(Task description)
Please return the full listing. Every line must match exactly.

(Provided data)
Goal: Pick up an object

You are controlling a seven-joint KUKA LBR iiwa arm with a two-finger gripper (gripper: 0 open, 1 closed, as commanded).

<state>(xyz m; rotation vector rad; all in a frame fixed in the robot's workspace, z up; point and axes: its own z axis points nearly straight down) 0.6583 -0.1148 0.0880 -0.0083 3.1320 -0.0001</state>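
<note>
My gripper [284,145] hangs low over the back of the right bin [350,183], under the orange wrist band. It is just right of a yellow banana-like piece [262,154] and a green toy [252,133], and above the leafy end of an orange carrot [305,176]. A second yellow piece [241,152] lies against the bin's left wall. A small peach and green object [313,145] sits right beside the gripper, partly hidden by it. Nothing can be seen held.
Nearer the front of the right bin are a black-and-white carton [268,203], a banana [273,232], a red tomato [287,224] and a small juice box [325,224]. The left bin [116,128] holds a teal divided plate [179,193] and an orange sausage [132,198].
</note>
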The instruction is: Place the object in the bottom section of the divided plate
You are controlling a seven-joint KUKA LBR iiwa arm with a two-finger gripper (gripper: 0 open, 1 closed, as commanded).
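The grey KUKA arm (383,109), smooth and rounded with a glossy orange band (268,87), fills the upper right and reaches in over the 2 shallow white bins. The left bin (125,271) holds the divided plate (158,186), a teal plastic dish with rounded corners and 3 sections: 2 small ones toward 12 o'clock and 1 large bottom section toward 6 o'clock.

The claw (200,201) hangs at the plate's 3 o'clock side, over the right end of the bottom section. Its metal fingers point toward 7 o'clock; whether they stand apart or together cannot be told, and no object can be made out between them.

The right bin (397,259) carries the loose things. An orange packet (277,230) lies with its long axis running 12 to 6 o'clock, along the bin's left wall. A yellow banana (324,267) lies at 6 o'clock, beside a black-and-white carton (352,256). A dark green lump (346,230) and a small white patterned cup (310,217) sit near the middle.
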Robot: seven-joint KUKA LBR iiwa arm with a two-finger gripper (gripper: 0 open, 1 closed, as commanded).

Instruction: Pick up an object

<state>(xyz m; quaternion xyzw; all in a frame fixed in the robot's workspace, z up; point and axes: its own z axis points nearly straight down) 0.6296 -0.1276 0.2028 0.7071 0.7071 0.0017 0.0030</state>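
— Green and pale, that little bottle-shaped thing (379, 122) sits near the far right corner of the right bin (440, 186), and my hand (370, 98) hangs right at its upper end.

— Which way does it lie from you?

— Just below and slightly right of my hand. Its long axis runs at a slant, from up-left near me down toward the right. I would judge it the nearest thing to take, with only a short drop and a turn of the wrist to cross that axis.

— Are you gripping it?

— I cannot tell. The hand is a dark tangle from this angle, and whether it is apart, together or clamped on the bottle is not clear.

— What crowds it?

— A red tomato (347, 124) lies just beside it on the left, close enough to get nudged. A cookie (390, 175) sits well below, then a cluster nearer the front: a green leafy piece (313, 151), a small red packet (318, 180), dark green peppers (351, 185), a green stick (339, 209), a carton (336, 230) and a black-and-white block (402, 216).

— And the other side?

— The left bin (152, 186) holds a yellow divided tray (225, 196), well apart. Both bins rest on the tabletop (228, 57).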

(Worked solution)
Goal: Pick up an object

You are controlling a seven-joint KUKA LBR iiwa arm with a two-finger gripper (gripper: 0 open, 1 closed, as commanded).

<state>(xyz m; rotation vector rad; all in a frame fixed in the robot's workspace, z up; point and axes: its own z axis points nearly straight down) 0.6583 -0.1148 0.0880 -0.0083 3.1320 -0.0001</state>
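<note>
My gripper [284,145] hangs low over the back of the right bin [350,183], under the orange wrist band. It is just right of a yellow banana-like piece [262,154] and a green toy [252,133], and above the leafy end of an orange carrot [305,176]. A second yellow piece [241,152] lies against the bin's left wall. A small peach and green object [313,145] sits right beside the gripper, partly hidden by it. Nothing can be seen held.
Nearer the front of the right bin are a black-and-white carton [268,203], a banana [273,232], a red tomato [287,224] and a small juice box [325,224]. The left bin [116,128] holds a teal divided plate [179,193] and an orange sausage [132,198].
</note>
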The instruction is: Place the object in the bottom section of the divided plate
You are controlling a seven-joint KUKA LBR iiwa arm with a two-finger gripper (gripper: 0 open, 1 closed, as commanded).
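The grey KUKA arm (383,109), smooth and rounded with a glossy orange band (268,87), fills the upper right and reaches in over the 2 shallow white bins. The left bin (125,271) holds the divided plate (158,186), a teal plastic dish with rounded corners and 3 sections: 2 small ones toward 12 o'clock and 1 large bottom section toward 6 o'clock.

The claw (200,201) hangs at the plate's 3 o'clock side, over the right end of the bottom section. Its metal fingers point toward 7 o'clock; whether they stand apart or together cannot be told, and no object can be made out between them.

The right bin (397,259) carries the loose things. An orange packet (277,230) lies with its long axis running 12 to 6 o'clock, along the bin's left wall. A yellow banana (324,267) lies at 6 o'clock, beside a black-and-white carton (352,256). A dark green lump (346,230) and a small white patterned cup (310,217) sit near the middle.
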Robot: seven-joint KUKA LBR iiwa arm with a two-finger gripper (gripper: 0 open, 1 closed, as commanded).

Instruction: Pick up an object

<state>(xyz m; quaternion xyzw; all in a frame fixed in the robot's workspace, z up; point and axes: its own z axis points nearly straight down) 0.6296 -0.1276 0.2028 0.7071 0.7071 0.0017 0.0030</state>
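— Green and pale, that little bottle-shaped thing (379, 122) sits near the far right corner of the right bin (440, 186), and my hand (370, 98) hangs right at its upper end.

— Which way does it lie from you?

— Just below and slightly right of my hand. Its long axis runs at a slant, from up-left near me down toward the right. I would judge it the nearest thing to take, with only a short drop and a turn of the wrist to cross that axis.

— Are you gripping it?

— I cannot tell. The hand is a dark tangle from this angle, and whether it is apart, together or clamped on the bottle is not clear.

— What crowds it?

— A red tomato (347, 124) lies just beside it on the left, close enough to get nudged. A cookie (390, 175) sits well below, then a cluster nearer the front: a green leafy piece (313, 151), a small red packet (318, 180), dark green peppers (351, 185), a green stick (339, 209), a carton (336, 230) and a black-and-white block (402, 216).

— And the other side?

— The left bin (152, 186) holds a yellow divided tray (225, 196), well apart. Both bins rest on the tabletop (228, 57).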

Nothing more remains to be added to this answer.